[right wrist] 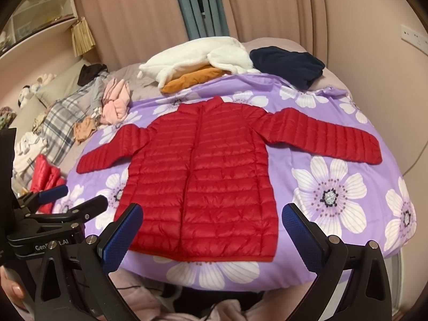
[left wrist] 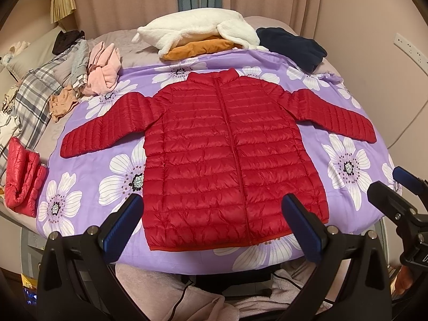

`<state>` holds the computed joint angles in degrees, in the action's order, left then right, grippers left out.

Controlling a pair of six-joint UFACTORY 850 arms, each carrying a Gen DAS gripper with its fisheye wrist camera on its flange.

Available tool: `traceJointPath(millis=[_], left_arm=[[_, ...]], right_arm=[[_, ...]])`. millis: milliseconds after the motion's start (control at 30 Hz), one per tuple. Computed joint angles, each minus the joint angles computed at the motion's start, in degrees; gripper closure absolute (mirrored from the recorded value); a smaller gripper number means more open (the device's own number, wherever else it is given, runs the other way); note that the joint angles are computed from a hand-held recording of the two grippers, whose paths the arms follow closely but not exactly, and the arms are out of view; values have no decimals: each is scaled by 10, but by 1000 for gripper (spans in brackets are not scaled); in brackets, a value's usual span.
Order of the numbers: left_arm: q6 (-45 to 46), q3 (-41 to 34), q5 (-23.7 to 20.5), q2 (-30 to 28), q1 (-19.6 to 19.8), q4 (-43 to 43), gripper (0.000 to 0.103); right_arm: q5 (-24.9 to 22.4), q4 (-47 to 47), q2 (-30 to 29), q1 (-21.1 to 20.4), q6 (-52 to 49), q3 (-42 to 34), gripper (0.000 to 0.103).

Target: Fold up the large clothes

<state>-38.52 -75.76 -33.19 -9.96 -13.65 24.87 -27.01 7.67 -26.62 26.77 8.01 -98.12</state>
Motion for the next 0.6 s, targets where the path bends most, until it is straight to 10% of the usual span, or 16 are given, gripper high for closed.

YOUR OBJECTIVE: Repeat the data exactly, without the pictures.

COMPLETED TASK:
[right wrist] 
[left wrist] 

`<state>` holds the computed joint angles in degrees, in the action's order, left then right, grippers left out.

Controlling a pair of six-joint UFACTORY 850 arms, each carrying a Gen DAS gripper with its fisheye wrist camera on its flange.

Available tool: `traceJointPath(millis=[_], left_arm=[[_, ...]], right_arm=[[_, ...]])`. millis: milliseconds after the motion's start (control at 30 Hz), one per tuple. Computed joint angles, each minus the joint angles computed at the motion's start, in degrees; gripper closure absolute (mirrored from the recorded value); a smaller gripper number means more open (the device's own number, wherever else it is given, runs the other way); note that the joint angles are computed from a hand-held recording of the two grippers, whose paths the arms follow closely but not exactly, and the arms are out of view; values have no decimals: each is scaled by 10, but by 1000 for gripper (spans in brackets are not scaled); in brackets, a value's usual span.
Order of the numbers: left_arm: q6 (-45 to 46), q3 (-41 to 34), q5 (-23.7 to 20.5), q2 (-30 to 28), q1 (-19.6 to 19.8), q4 (-43 to 43), gripper (0.000 to 0.103); right_arm: q5 (-24.9 to 22.4), q4 (-47 to 47), q2 (-30 to 29), q1 (-21.1 to 20.4), q6 (-52 to 49), q3 (-42 to 34), gripper (0.000 to 0.103).

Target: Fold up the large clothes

<state>-38.52 -75.76 -33.19 -9.96 -13.65 24.87 -27.01 7.67 -26.62 26.77 8.01 -98.12</state>
Motion for the next 0.6 s, targets where the path bends most, until it is straight to 10% of the usual span, or 16 are given, gripper high for closed.

The exercise is fully answered.